| TASK OBJECTIVE |
All of the data below is to be written out again exactly.

| GIVEN RECORDS |

##########

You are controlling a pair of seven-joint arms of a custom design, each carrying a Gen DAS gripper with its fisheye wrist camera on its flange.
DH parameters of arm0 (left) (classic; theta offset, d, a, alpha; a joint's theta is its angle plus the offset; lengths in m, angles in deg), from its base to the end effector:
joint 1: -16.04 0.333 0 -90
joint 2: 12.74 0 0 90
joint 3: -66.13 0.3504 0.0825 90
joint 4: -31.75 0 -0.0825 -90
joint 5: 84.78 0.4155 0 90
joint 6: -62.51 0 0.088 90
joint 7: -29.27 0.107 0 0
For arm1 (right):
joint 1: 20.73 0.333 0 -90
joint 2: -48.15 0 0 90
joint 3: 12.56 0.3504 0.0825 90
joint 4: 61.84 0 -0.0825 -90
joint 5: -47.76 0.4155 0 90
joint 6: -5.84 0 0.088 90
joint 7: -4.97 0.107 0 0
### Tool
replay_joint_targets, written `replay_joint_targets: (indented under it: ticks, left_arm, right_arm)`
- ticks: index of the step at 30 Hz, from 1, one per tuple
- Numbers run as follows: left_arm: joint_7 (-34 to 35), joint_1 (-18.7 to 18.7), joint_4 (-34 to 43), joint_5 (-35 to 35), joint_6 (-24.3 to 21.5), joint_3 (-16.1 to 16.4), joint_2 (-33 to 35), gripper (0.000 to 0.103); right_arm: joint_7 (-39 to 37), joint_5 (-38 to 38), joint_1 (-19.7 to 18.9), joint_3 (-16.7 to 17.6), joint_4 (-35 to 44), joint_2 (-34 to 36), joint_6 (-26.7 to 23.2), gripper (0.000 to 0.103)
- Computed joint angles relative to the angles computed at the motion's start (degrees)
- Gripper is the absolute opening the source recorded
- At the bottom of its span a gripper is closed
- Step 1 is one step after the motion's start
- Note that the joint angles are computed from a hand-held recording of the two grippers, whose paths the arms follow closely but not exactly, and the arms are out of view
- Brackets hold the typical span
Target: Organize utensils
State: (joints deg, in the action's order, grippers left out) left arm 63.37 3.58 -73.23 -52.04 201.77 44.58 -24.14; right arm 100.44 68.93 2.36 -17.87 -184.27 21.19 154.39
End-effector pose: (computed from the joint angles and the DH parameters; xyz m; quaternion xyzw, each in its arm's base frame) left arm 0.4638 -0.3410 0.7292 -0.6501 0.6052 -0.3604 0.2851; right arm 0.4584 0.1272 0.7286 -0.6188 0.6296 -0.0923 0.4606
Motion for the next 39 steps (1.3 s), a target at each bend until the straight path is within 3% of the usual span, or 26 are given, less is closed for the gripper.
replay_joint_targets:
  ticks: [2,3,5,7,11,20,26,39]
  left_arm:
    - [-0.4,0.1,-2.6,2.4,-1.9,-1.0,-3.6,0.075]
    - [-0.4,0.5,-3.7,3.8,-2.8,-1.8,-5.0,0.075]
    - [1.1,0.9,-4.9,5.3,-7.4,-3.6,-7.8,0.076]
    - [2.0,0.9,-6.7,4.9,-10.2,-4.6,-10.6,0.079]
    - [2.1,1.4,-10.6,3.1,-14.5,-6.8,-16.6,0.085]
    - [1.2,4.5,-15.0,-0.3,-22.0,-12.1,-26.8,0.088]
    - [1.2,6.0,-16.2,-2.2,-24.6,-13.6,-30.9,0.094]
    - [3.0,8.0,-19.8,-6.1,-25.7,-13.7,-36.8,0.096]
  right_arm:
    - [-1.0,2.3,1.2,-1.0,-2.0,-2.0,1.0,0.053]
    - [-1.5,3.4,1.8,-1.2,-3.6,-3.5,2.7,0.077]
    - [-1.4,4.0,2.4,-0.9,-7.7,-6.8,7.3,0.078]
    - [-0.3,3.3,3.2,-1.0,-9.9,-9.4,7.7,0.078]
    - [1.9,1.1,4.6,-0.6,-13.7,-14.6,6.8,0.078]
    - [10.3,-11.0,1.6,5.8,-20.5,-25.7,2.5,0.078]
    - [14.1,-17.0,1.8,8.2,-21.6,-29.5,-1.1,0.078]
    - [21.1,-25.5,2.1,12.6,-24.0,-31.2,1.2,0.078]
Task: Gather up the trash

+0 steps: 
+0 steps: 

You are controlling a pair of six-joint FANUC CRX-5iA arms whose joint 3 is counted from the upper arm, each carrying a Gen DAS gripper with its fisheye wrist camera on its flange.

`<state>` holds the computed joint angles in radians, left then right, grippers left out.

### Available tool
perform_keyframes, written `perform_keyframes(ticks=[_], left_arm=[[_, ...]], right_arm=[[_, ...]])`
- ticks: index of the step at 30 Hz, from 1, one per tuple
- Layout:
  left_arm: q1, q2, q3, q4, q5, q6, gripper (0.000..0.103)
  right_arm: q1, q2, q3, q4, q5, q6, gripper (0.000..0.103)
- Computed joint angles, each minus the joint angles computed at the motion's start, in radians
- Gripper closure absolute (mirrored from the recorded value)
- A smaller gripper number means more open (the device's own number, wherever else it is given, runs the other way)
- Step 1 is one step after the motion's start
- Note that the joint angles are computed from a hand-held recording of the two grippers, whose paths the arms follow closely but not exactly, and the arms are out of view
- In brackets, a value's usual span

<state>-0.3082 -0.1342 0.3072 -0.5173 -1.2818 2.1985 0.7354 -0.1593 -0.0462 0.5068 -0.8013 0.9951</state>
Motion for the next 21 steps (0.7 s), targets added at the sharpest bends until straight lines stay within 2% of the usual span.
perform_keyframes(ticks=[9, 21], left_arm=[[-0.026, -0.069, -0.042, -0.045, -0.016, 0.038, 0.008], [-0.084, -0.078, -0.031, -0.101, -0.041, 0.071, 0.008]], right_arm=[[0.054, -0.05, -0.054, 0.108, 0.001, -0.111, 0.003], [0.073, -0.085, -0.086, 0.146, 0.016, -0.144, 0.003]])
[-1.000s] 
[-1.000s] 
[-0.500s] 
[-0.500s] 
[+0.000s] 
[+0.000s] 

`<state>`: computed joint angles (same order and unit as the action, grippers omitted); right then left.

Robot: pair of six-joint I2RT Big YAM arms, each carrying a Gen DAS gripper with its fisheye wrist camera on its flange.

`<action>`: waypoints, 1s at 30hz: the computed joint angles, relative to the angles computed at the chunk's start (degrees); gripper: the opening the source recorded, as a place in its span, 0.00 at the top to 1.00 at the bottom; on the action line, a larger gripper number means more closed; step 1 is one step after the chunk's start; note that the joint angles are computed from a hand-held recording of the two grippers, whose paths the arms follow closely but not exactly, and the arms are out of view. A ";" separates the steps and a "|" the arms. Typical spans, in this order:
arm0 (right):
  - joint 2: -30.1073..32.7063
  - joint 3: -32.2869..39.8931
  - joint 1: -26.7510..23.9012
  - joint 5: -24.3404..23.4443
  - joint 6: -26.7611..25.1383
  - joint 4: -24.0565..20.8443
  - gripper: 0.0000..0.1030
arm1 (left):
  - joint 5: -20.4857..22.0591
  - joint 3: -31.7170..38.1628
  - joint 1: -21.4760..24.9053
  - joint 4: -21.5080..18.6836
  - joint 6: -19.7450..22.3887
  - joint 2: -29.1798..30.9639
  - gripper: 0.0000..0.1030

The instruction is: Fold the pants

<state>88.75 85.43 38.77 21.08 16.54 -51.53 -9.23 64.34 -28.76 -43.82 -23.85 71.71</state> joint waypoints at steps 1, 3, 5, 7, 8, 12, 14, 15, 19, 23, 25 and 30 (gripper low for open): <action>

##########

| ANSWER TO THIS EXERCISE |
You are controlling a pair of seven-joint arms of a custom design, each carrying a Gen DAS gripper with its fisheye wrist camera on its flange.
DH parameters of arm0 (left) (classic; theta offset, d, a, alpha; a joint's theta is its angle plus the offset; lengths in m, angles in deg), from its base to the end effector:
joint 1: -16.04 0.333 0 -90
joint 2: 12.74 0 0 90
joint 3: -66.13 0.3504 0.0825 90
joint 4: -31.75 0 -0.0825 -90
joint 5: 84.78 0.4155 0 90
joint 6: -62.51 0 0.088 90
joint 7: -29.27 0.107 0 0
For arm1 (right):
joint 1: 20.73 0.333 0 -90
joint 2: -48.15 0 0 90
joint 3: 12.56 0.3504 0.0825 90
joint 4: 61.84 0 -0.0825 -90
joint 5: -47.76 0.4155 0 90
joint 6: -5.84 0 0.088 90
joint 7: -4.97 0.107 0 0
### Tool
replay_joint_targets, written `replay_joint_targets: (indented under it: ticks, left_arm, right_arm)`
- ticks: index of the step at 30 Hz, from 1, one per tuple
- Numbers run as follows: left_arm: joint_7 (-34 to 35), joint_1 (-18.7 to 18.7), joint_4 (-34 to 43), joint_5 (-35 to 35), joint_6 (-24.3 to 21.5), joint_3 (-16.1 to 16.4), joint_2 (-33 to 35), gripper (0.000 to 0.103); right_arm: joint_7 (-39 to 37), joint_5 (-38 to 38), joint_1 (-19.7 to 18.9), joint_3 (-16.7 to 17.6), joint_4 (-35 to 44), joint_2 (-34 to 36), joint_6 (-26.7 to 23.2), gripper (0.000 to 0.103)
- Computed joint angles relative to the angles computed at the motion's start (degrees)
- Gripper is the absolute opening the source recorded
- At the bottom of its span a gripper is closed
- Step 1 is one step after the motion's start
- Note that the joint angles are computed from a hand-held recording of the two grippers, whose paths the arms follow closely but not exactly, and the arms are out of view
- Brackets hold the typical span
Target: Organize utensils
State: (joints deg, in the action's order, grippers left out) left arm 63.37 3.58 -73.23 -52.04 201.77 44.58 -24.14; right arm 100.44 68.93 2.36 -17.87 -184.27 21.19 154.39
End-effector pose: (computed from the joint angles and the DH parameters; xyz m; quaternion xyzw, each in its arm's base frame) left arm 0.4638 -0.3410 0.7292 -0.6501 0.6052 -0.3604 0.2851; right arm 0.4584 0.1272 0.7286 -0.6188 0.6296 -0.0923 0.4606
Motion for the next 39 steps (1.3 s), a target at each bend until the straight path is within 3% of the usual span, or 26 are given, less is closed for the gripper.
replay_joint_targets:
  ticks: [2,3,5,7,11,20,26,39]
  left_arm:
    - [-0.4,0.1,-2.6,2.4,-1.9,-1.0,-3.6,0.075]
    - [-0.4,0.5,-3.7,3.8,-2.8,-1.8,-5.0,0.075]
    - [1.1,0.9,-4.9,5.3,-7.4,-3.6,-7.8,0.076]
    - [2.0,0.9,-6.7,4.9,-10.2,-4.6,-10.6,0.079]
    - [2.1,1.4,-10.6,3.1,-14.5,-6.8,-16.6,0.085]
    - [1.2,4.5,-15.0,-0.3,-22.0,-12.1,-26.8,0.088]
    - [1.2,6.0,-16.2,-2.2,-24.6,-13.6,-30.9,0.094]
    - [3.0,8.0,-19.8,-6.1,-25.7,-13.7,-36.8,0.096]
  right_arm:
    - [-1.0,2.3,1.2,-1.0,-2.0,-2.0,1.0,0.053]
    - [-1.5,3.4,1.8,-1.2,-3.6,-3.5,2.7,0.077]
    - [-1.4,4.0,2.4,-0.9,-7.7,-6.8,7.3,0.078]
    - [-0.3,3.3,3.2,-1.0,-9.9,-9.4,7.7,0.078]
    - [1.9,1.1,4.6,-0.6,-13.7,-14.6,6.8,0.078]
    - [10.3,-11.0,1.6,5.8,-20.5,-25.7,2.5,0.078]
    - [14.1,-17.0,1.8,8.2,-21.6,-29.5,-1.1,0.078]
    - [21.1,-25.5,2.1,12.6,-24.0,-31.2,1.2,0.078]
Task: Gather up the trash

+0 steps: 
+0 steps: 

You are controlling a pair of six-joint FANUC CRX-5iA arms whose joint 3 is counted from the upper arm, each carrying a Gen DAS gripper with its fisheye wrist camera on its flange.

`<state>` holds the computed joint angles in radians, left then right, grippers left out.

### Available tool
perform_keyframes, written `perform_keyframes(ticks=[_], left_arm=[[_, ...]], right_arm=[[_, ...]])`
- ticks: index of the step at 30 Hz, from 1, one per tuple
- Layout:
  left_arm: q1, q2, q3, q4, q5, q6, gripper (0.000..0.103)
  right_arm: q1, q2, q3, q4, q5, q6, gripper (0.000..0.103)
- Computed joint angles, each minus the joint angles computed at the motion's start, in radians
- Gripper closure absolute (mirrored from the recorded value)
- A smaller gripper number means more open (the device's own number, wherever else it is given, runs the other way)
- Step 1 is one step after the motion's start
- Note that the joint angles are computed from a hand-held recording of the two grippers, whose paths the arms follow closely but not exactly, and the arms are out of view
- In brackets, a value's usual span

<state>-0.3082 -0.1342 0.3072 -0.5173 -1.2818 2.1985 0.7354 -0.1593 -0.0462 0.5068 -0.8013 0.9951</state>
Motion for the next 21 steps (0.7 s), targets added at the sharpest bends until straight lines stay within 2% of the usual span.
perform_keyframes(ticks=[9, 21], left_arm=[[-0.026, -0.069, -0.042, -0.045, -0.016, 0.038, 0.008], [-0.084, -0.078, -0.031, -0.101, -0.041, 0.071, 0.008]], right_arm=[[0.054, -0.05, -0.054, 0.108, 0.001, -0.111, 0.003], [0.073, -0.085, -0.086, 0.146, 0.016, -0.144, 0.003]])
[-1.000s] 
[-1.000s] 
[-0.500s] 
[-0.500s] 
[+0.000s] 
[+0.000s] 

`<state>`: computed joint angles (same order and unit as the action, grippers omitted); right then left.

Robot: pair of six-joint I2RT Big YAM arms, each carrying a Gen DAS gripper with its fisheye wrist camera on its flange.

`<action>`: waypoints, 1s at 30hz: the computed joint angles, relative to the angles computed at the chunk's start (degrees); gripper: the opening the source recorded, as a place in its span, 0.00 at the top to 1.00 at the bottom; on the action line, a larger gripper number means more closed; step 1 is one step after the chunk's start; note that the joint angles are computed from a hand-held recording of the two grippers, whose paths the arms follow closely but not exactly, and the arms are out of view. A ";" separates the steps and a "|" the arms. Typical spans, in this order:
arm0 (right):
  - joint 2: -30.1073..32.7063
  - joint 3: -32.2869..39.8931
  - joint 1: -26.7510..23.9012
  - joint 5: -24.3404..23.4443
  - joint 6: -26.7611..25.1383
  - joint 4: -24.0565..20.8443
  - gripper: 0.0000..0.1030
arm1 (left):
  - joint 5: -20.4857..22.0591
  - joint 3: -31.7170..38.1628
  - joint 1: -21.4760..24.9053
  - joint 4: -21.5080..18.6836
  - joint 6: -19.7450..22.3887
  - joint 2: -29.1798..30.9639
  - gripper: 0.0000..0.1030

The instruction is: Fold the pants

<state>88.75 85.43 38.77 21.08 16.54 -51.53 -9.23 64.34 -28.76 -43.82 -23.85 71.71</state> joint waypoints at steps 1, 3, 5, 7, 8, 12, 14, 15, 19, 23, 25 and 30 (gripper low for open): <action>

No further response is needed.